Word for word, restate the lines of the material below from its first line through the one containing "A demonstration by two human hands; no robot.". Omit the rest.

+-------+

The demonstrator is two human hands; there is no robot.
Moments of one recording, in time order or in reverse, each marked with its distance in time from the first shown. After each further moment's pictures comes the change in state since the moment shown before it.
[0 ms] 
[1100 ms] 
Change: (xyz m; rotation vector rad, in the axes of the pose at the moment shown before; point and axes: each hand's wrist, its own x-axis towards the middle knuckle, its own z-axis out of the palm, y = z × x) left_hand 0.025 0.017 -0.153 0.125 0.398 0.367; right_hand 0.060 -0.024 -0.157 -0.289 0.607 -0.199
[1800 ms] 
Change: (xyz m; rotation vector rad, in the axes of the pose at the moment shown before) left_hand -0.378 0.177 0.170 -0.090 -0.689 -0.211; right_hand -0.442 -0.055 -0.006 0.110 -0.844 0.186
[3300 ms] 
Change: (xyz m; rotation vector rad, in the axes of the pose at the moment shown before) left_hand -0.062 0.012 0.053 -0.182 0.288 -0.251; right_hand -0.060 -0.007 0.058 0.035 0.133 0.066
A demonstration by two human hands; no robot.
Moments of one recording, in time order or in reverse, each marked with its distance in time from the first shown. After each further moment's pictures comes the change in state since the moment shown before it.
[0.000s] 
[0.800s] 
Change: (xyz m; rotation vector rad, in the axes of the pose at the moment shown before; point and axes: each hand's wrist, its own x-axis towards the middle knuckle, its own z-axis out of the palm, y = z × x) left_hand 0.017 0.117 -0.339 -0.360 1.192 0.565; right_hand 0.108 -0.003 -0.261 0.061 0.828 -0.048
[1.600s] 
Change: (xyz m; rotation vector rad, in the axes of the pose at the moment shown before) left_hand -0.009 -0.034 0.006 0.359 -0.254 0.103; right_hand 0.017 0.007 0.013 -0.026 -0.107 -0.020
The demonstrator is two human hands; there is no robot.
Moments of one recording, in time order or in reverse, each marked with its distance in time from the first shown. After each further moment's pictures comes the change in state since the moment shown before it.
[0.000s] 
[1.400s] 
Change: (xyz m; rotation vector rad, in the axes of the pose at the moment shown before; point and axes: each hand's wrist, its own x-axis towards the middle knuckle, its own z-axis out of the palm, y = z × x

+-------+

Completed exercise:
The demonstrator is two human hands; there is no robot.
Moments of one recording, in time order or in reverse, each marked with its distance in time from the first shown. After each further moment's pictures comes the change in state since the moment shown before it.
[0 ms] 
[1100 ms] 
Change: (xyz m; rotation vector rad, in the axes of the pose at the moment shown before; point and axes: each hand's wrist, its own x-axis towards the middle knuckle, its own z-axis out of the palm, y = z × x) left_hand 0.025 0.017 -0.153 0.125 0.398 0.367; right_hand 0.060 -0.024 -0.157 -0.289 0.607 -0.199
[1800 ms] 
Change: (xyz m; rotation vector rad, in the axes of the pose at the moment shown before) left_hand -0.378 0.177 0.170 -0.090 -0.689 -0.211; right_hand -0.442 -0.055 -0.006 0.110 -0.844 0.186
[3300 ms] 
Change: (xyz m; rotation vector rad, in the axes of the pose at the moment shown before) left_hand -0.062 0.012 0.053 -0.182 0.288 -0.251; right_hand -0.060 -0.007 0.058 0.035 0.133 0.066
A demonstration by two human hands; no robot.

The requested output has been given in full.